World Cup 2006 Features

Don't mention the war

By Andy Goldberg Jul 4, 2006, 11:47 GMT

Berlin - Whoever lifts the World Cup on Sunday, German organizers can already pat themselves on the back. The stadiums have been full, the fan zones have turned the tournament into a month long street party, there has been no sign of any neo-Nazism and the success of the German team in getting to the final stages with flair and determination has all the pundits talking about a new German national identity.

Germany is also enjoying a new international image. For the first time in over 60 years most people don't automatically identify the country with the horrors of World War II, but rather with organizing what may be the most widely watched sports event in history.

What one colleague calls the 'don't mention the war' syndrome appears to have been religiously followed by all the media, participants and politicians.

Thousands of English fans may have violated the dogma by singing football chants based on WWII songs and film themes, and waving inflatable models of Spitfire fighter planes, while Dutch supporters who wanted to cheer their team in the stands by wearing plastic orange hats in the shape of German WWII helmets were politely told to take them off.

But these were lone exceptions. The official line is that while Germans will forever recognise the heinous crimes of the Nazis it is now time to move on and allow the country to define itself through its current values and its essential contributions to civilization over hundreds of years.

Few observers can have much argument with that desire. But after visiting the memorial at the Sachsenhausen Concentration Camp, the Jewish Museum and the Holocaust Memorial in recent days I was surprised at the scant number of visitors. Even more, I was disappointed that not one of the 32 teams that took part in the tournament had found an hour or two to visit sites that mark the most cataclysmic event of the 20th century.


How UnGerman

Given their reputation as superb organizers it is unsurprising that every facet of the World Cup is running like clockwork. But there is one factor that the World Cup bureaucrats failed to take into account: that when people consume litre after litre of alcohol they will need to get rid of all that liquid somehow.

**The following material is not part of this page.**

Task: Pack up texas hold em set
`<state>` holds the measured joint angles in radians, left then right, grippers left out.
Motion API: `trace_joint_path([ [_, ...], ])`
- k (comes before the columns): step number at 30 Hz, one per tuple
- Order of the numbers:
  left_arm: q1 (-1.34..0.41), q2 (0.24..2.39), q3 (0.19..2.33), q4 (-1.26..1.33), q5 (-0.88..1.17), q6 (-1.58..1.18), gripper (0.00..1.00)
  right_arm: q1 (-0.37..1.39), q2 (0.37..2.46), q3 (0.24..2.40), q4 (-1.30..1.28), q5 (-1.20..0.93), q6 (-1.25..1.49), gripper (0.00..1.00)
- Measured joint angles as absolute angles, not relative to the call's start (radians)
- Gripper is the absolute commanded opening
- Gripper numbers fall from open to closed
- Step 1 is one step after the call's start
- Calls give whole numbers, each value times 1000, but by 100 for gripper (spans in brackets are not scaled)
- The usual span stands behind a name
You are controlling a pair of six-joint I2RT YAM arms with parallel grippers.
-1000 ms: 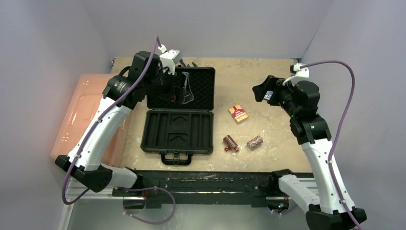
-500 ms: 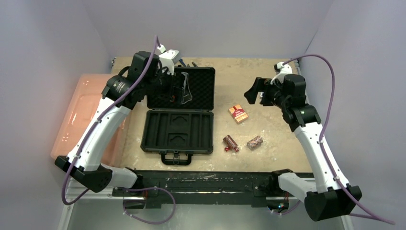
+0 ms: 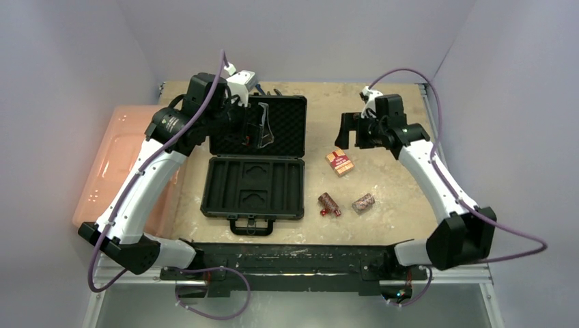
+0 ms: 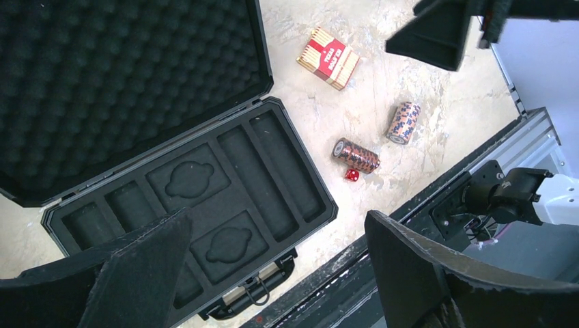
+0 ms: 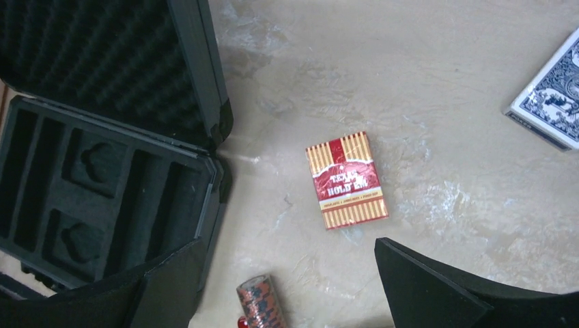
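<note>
The black case (image 3: 252,188) lies open, its foam lid (image 3: 283,126) folded back and its slots (image 4: 205,198) empty. My left gripper (image 3: 259,133) hovers open over the lid; in its wrist view the left gripper (image 4: 276,215) holds nothing. The red deck (image 3: 339,162) lies right of the case, with my open right gripper (image 3: 355,133) just above and behind it. In the right wrist view the red deck (image 5: 347,180) sits ahead of the empty right gripper (image 5: 288,242). Two chip rolls (image 3: 329,203) (image 3: 363,203) and a red die (image 4: 351,175) lie nearer. A blue deck (image 5: 548,102) shows at the frame's right edge.
A large pink translucent bin (image 3: 116,164) stands left of the table, beside the left arm. The black rail (image 3: 293,256) with both arm bases runs along the near edge. Grey walls close in the back and sides.
My right arm has swung left and stretched out, bringing its open gripper over the red deck. The left arm and the set's pieces have not moved.
</note>
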<state>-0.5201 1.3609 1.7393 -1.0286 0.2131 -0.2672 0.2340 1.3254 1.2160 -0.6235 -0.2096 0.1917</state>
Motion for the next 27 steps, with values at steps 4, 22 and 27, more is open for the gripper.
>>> trace_joint_path([
  [4, -520, 1361, 1739, -1029, 212, -266, 96, 263, 1448, 1288, -628, -155, 178, 99],
  [22, -520, 1348, 1718, -1031, 175, -242, 96, 335, 1779, 1365, -702, 90, 140, 99],
  [27, -520, 1334, 1703, -1031, 178, -242, 97, 368, 1817, 1371, -701, 115, 130, 99],
])
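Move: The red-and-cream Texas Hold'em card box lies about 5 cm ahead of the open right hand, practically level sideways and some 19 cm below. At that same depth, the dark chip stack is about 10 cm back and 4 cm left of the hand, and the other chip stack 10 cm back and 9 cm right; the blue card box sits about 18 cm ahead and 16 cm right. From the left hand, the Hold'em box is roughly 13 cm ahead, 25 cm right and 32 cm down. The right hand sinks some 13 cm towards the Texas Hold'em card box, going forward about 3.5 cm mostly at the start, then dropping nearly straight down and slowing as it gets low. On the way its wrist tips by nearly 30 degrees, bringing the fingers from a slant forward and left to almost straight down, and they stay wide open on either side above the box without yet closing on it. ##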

On days when the fan zone in central Berlin is filled with 750,000 fans, experts reckon that spectators produce at least 200,000 litres of urine. Even if the 300 toilets in the zone were capable of handling the flow, so to speak, the fact is that many customers can't be bothered waiting in line, or paying the 50 cent fee that is customary in all German public conveniences.

This has turned the Germans into 'world champions of public pissing' according to one local publication with tipsy Teutons making good use of plants, bushes, fences, subway stations and walls wherever they find them.

'The urea sinks into the ground as ammonia. In small quantities this is a good fertiliser, but too much acidity is bad for the soil and could damage or even kill the trees,' warned Tilman Lamparter, a biologist at Berlin's Free University.


Bild does it again

The country's most popular tabloid Bild has always had a penchant for lavatory humour, and displayed its undoubted class with a unique take on the urine saga.

It gave prominent display to a series of photos of a woman it described only a 'huebsche Susi' (pretty Susi) who was forced to squat near a fence at the fan mile along with the blokes to relieve herself.

Readers could not have been surprised at the tastelessness of this photo spread. The previous day the paper devoted its page three to a series of up-skirt photos of a female fan who revealed a little too much as the she climbed over some seats at the last Germany game.


The green World Cup

With the tournament in its closing days visitors and Germans alike cannot get over their amazement at the balmy weather that has often been hotter than the conditions of the last tournament held in Japan and South Korea.

Scientists have no doubt been too busy watching the games to analyze the phenomenon, but no doubt they will shortly reveal that it is yet another proof of global warming, and a handy excuse for yet another abysmal performance by the England team.

All of which supports the prescience of the German planners who vowed to make this the greenest World Cup ever and according to the Environmental News Service have far surpassed their goals.

Over half the 3.2 million fans who went to the games have left their cars at home, walking, biking or taking public transport, including hydrogen-powered shuttle buses to the stadiums.

Inside the grounds themselves drinks are sold in reusable plastic cups, with a one euro deposit repayable on their return. Many of the stadiums have much of their power needs met by solar panels, and other eco-friendly features like water free urinals.

Some of these even feature little goals with a tiny red ball to help those fans whose aim may not be as deadly as that of top-scoring German striker Miroslave Klose.